Maj. Gen. Jack J. Catton Jr., who is on active duty at Langley Air Force Base, sent the fundraising appeal on Thursday from his official e-mail account to more than 200 fellow members of the academy's class of 1976, many of whom are also on active duty.
"We are certainly in need of Christian men with integrity and military experience in Congress," Catton wrote.
Defense Department rules prohibit active-duty officers from using their position to solicit campaign contributions or seek votes for a particular candidate. An Air Force spokesman said yesterday that "appropriate officials are inquiring into the facts surrounding these e-mails."
Catton's e-mail was provided to The Washington Post by the Military Religious Freedom Foundation, a nonprofit group founded last year by Michael L. "Mikey" Weinstein, White House counsel in the Reagan administration.
"This is not just a small thing," said Weinstein, who is suing the Air Force to halt what he contends is pervasive proselytizing in the armed forces. "It's evidence of a continuing attack on separation of church and state by evangelicals in the military."
Catton urged his classmates to support Bentley Rayburn, a recently retired Air Force general seeking the Republican nomination for a House seat being vacated this year by Rep. Joel Hefley (R-Colo.).

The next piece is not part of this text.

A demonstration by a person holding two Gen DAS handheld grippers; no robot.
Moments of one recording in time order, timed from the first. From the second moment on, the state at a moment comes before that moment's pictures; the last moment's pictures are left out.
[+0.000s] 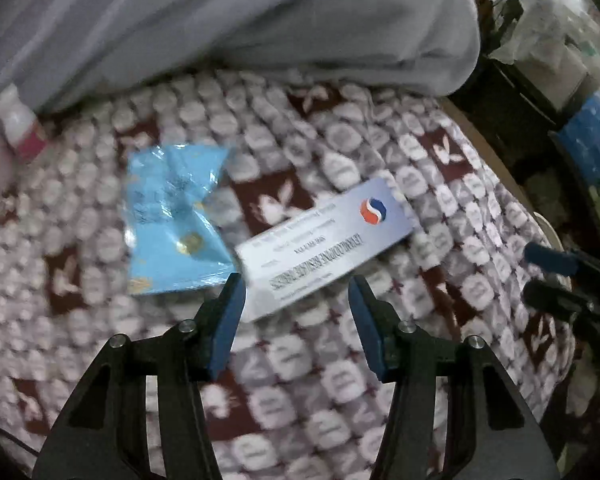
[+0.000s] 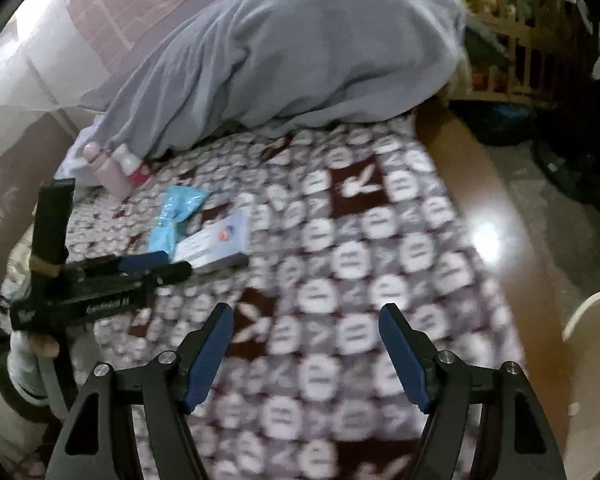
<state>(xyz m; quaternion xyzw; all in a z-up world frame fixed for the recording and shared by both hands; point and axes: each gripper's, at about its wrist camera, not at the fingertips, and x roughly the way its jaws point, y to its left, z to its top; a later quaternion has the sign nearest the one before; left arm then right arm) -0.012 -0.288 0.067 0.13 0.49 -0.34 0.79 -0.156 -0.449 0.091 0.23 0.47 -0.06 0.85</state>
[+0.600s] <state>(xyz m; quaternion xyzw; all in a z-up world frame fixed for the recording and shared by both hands) 0.101 -0.267 0.039 0.06 0.51 -0.25 0.82 -0.053 -0.390 0.041 0.26 0.52 0.06 0.81</state>
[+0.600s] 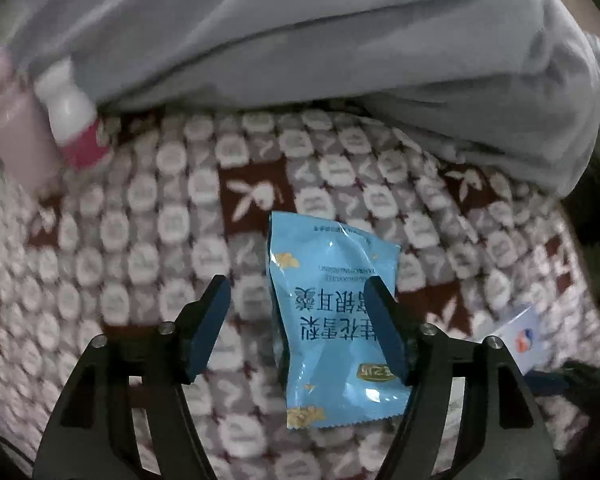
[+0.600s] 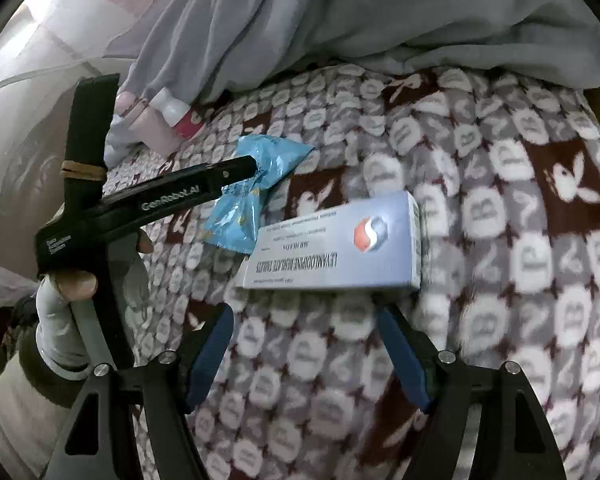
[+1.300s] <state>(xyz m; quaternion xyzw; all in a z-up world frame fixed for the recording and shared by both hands) 0.077 -0.193 0.046 0.03 0.50 -0.24 0.83 0.003 -0.395 0.047 0.24 0.51 0.02 0.83</state>
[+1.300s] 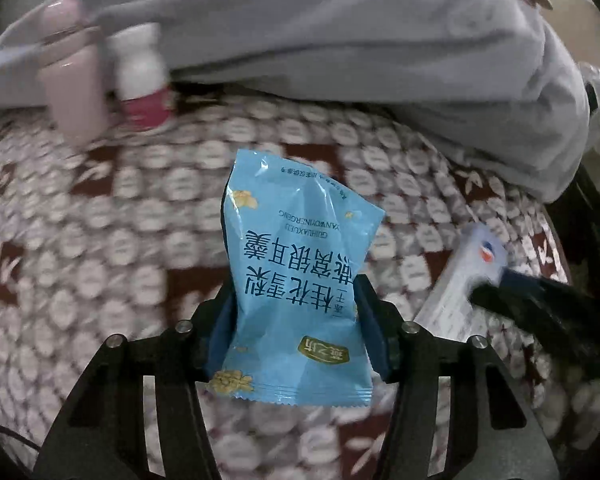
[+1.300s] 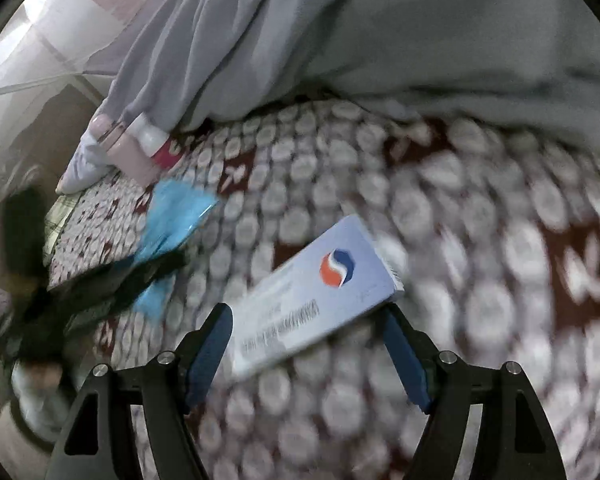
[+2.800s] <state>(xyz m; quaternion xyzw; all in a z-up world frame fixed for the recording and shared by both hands) -0.073 -0.210 0.084 0.04 0.48 -0.26 0.84 -0.084 -0.337 0.056 0.08 0.52 0.00 0.85</state>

Hefley's district around Colorado Springs includes the Air Force Academy, several military bases and the headquarters of Focus on the Family, James Dobson's Christian broadcasting organization.
Both Catton's e-mail and an accompanying note from Rayburn portrayed him as a candidate who would represent the military and conservative Christians.
"The lack of any Air Force presence within the Congress was particularly telling over the last few years," Rayburn wrote, referring to controversy over proselytizing at the Air Force Academy and new Air Force regulations on religious expression. "For those of us who are Christians, there is that whole other side of the coin that recognizes that we need more Christian influence in Congress."
Rayburn, a 1975 graduate of the Air Force Academy, said yesterday that Catton's only mistake was sending the message out from his official e-mail account.
Catton said in a telephone interview that he realized after he sent the e-mail Thursday evening that it was "inappropriate" and attempted to recall it Friday morning.
"I'm traveling and I was going through e-mails last night, on the airplane, and very excited about one of my academy brothers running for Congress, and forwarded the e-mail to my classmates to share the excitement," he said.
"And when I got up this morning I had an e-mail from one of my classmates who said, 'Jack, do you realize you were on your work computer?' I went, 'Holy smokes!' And so I immediately sent out a recall of that e-mail, because I shouldn't have sent it out on my work computer, because it's inappropriate."
Pentagon lawyers declined to comment while the circumstances are under investigation. A former Air Force lawyer, retired Brig. Gen. James W. Swanson, said the use of an official e-mail address "is probably an aggravator, but it isn't the essence of the offense."
"Clearly this country wants and needs an apolitical military," he said. "It sounds like an excess of enthusiasm, but I'd be surprised if there is not some sort of disciplinary or administrative action in this case."